B.1.640.2, or the “IHU variant” from France, is not currently cause for concern. In the past few days, you might have seen headlines about a new variant called B.1.640.2 that was identified in France last November. The variant has a number of mutations, including some mutations that have also been identified in other highly-contagious variants, according to a recent preprint from French researchers. But it’s not currently a concern, say experts at the World Health Organization and elsewhere. This variant actually predates Omicron, and only 20 cases had been reported between early November and early January (compared to well over 100,000 Omicron cases in the same timespan). Omicron is the main variant we should be worrying about right now.
“Flurona” means getting the flu and COVID-19 at the same time; it’s not a new mutant disease. Another buzzword you might’ve seen in headlines this week: “flurona,” a portmanteau of coronavirus and flu. Los Angeles and other places have recently reported cases in which a patient tests positive for both the flu and COVID-19 at the same time. While having two respiratory diseases at once is certainly unpleasant—and might lead to increased risk of severe symptoms—it’s not necessarily worth freaking out over. Roxanne Khamsi covered these potential coinfections in The Atlantic back in November 2021, writing: “Recent screening studies have found that 14 to 70 percent of those hospitalized with flu-like illness test positive for more than one viral pathogen.”

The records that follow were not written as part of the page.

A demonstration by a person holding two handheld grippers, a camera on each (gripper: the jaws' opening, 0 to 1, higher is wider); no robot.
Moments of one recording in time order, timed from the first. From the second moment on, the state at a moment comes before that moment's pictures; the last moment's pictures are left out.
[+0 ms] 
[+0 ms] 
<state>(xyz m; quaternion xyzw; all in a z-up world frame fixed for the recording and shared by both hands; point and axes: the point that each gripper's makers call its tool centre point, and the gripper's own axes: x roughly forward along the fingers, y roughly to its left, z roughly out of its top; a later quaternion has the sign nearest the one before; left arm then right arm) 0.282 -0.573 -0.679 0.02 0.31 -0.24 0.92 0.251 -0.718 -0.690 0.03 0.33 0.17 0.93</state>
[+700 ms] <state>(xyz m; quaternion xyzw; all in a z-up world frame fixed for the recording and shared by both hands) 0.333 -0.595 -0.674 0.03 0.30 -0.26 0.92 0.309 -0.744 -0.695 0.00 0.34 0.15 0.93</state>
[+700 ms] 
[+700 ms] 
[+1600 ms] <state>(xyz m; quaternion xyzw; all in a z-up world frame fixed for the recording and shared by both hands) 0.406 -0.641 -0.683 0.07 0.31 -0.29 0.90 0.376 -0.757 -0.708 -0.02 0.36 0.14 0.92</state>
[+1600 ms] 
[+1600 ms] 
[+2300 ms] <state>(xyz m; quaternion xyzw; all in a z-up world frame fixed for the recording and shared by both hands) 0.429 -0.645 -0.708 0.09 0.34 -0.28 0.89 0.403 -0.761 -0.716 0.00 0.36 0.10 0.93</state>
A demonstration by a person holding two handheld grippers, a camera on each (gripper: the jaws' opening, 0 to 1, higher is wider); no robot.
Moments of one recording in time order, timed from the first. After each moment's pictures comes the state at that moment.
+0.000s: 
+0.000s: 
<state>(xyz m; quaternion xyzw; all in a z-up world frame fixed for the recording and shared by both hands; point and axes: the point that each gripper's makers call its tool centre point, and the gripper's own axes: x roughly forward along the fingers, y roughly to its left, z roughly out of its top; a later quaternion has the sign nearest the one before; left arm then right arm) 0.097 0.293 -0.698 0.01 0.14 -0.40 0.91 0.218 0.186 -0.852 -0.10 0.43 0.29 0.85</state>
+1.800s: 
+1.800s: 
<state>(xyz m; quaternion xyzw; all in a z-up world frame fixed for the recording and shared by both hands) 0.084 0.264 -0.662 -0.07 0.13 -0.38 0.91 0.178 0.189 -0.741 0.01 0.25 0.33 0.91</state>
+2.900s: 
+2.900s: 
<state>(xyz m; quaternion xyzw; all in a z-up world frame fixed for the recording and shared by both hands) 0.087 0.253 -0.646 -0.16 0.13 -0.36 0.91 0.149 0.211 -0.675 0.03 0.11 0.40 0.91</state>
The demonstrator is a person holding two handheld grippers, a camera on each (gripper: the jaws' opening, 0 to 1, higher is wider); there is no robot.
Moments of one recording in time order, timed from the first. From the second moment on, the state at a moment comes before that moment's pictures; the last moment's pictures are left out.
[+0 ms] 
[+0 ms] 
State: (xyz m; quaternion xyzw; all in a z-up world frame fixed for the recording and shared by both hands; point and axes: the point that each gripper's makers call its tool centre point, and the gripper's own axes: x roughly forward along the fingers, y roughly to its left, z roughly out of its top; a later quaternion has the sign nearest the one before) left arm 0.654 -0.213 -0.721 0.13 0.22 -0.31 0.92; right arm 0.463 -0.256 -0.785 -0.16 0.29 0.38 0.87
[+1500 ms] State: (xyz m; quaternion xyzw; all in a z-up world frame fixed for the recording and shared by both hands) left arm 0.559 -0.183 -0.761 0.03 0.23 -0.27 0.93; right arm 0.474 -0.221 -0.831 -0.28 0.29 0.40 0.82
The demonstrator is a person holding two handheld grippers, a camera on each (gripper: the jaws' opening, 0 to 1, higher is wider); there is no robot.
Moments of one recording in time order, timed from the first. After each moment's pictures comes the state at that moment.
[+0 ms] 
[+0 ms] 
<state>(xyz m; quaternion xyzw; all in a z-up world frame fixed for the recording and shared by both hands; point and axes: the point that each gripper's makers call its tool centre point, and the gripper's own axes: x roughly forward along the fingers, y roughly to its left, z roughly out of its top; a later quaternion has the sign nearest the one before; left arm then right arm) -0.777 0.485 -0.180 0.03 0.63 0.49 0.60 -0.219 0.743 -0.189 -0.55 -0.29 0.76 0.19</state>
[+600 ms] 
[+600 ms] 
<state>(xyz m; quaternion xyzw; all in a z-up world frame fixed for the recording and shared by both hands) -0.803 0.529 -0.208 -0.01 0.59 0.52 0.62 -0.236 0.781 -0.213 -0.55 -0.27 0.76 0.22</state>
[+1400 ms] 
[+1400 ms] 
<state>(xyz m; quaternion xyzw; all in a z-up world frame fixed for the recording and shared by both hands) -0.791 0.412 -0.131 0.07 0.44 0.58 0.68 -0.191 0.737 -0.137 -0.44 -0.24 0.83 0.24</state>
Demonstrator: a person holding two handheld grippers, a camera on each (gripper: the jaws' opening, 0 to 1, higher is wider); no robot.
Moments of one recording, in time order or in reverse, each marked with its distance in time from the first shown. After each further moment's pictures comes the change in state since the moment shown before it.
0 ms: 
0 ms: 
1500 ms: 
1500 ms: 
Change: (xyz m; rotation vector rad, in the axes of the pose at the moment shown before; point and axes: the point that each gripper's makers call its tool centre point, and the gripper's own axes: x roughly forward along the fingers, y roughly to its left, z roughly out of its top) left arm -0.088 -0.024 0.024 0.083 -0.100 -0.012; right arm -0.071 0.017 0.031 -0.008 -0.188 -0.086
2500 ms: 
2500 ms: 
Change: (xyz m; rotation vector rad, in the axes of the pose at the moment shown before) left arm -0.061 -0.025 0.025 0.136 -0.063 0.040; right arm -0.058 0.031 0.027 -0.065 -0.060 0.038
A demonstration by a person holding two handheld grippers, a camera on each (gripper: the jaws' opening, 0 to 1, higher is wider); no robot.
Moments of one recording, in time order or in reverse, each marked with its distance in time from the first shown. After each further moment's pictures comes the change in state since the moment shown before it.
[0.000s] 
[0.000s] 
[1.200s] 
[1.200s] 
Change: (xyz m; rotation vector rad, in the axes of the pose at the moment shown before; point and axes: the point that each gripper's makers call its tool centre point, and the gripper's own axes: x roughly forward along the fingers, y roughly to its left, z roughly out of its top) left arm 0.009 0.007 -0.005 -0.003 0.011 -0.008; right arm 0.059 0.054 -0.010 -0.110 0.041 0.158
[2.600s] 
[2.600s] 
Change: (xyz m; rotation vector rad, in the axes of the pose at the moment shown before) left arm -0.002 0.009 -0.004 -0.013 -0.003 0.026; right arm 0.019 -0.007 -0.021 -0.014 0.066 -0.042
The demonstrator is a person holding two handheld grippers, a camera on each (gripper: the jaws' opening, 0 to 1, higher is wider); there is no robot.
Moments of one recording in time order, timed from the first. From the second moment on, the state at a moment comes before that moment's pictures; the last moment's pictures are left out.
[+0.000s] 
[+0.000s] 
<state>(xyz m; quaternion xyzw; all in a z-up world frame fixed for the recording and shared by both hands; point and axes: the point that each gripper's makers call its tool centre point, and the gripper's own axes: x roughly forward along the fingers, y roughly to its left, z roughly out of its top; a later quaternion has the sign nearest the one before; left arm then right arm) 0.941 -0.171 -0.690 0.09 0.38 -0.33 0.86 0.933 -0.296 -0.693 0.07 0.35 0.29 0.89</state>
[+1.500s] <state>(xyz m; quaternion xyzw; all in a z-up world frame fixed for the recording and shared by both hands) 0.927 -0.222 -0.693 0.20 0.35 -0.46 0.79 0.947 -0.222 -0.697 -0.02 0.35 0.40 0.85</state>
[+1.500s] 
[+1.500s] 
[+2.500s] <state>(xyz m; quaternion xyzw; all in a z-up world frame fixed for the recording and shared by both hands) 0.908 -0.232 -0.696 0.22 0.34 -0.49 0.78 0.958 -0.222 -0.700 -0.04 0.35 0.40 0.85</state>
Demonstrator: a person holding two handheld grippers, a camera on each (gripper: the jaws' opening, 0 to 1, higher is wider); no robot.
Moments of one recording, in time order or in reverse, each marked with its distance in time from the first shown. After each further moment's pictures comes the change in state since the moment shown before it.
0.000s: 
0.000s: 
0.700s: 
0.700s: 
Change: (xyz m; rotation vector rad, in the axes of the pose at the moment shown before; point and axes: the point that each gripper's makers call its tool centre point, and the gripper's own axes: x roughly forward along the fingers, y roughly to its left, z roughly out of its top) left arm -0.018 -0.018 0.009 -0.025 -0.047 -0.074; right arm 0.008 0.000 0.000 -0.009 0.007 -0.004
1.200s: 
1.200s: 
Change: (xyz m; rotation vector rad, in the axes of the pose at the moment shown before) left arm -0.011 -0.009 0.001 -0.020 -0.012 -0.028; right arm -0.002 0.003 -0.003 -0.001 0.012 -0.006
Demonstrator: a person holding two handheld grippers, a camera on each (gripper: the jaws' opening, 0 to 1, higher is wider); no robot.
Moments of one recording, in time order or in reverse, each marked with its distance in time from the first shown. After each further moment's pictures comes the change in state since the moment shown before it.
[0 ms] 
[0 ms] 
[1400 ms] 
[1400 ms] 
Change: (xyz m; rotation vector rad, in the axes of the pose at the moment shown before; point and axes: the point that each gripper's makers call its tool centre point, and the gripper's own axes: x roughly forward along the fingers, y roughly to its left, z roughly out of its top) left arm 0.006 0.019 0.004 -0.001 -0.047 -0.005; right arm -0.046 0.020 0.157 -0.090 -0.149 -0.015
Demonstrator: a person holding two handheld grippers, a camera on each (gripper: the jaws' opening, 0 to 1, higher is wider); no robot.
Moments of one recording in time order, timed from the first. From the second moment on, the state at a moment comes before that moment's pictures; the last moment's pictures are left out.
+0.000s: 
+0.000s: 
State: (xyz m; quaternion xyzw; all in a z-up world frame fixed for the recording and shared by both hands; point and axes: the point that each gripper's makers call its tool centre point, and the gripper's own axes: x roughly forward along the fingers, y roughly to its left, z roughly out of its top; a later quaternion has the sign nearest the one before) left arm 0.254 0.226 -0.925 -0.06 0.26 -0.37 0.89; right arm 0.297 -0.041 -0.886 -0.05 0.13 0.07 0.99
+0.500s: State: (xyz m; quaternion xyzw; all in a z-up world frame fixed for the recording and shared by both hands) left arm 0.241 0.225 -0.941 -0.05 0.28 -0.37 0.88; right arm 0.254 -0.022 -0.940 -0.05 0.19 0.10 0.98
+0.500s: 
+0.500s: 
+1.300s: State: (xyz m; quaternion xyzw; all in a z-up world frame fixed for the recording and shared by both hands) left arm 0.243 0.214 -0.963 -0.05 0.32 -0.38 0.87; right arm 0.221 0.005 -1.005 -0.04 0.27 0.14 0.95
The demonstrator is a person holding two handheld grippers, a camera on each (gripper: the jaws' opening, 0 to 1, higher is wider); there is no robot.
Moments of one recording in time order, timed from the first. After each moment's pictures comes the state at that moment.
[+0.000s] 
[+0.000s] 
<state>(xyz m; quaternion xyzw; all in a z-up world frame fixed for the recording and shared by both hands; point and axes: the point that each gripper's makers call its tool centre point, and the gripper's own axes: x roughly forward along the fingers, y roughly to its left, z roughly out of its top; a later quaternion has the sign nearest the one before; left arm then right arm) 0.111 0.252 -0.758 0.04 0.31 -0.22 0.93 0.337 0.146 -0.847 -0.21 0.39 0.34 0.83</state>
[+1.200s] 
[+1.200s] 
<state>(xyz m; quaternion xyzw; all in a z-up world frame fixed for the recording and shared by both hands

Senators call for HHS to answer key questions about COVID-19 testing. This week, Senators Roy Blunt (Missouri) and Richard Burr (North Carolina) wrote to Health and Human Services (HHS) Secretary Xavier Becerra requesting information on COVID-19 test spending. The Senators note that over $82.6 billion has been “specifically appropriated for testing,” yet the U.S. continues to experience dire shortages and delays for both PCR and rapid tests. The letter includes questions about Biden’s initiative to distribute 500 million rapid tests for free; little information has been shared about the initiative so far.
New meta-analysis estimates one in three COVID-19 patients have persistent symptoms for 12 weeks or more. In a meta-analysis, scientists compile results from a number of studies on the same topic in order to provide overall estimates for an important metric, like the risk of developing a particular condition. A new analysis from researchers at a Toronto hospital network and other co-authors examined the risk of Long COVID symptoms following a COVID-19 diagnosis, combining results from 81 studies. Their main findings: about 32% of patients had fatigue 12 weeks after their diagnosis, while 22% had cognitive impairment at 12 weeks; and the majority of those patients still had these symptoms at six months. (H/t Hannah Davis.)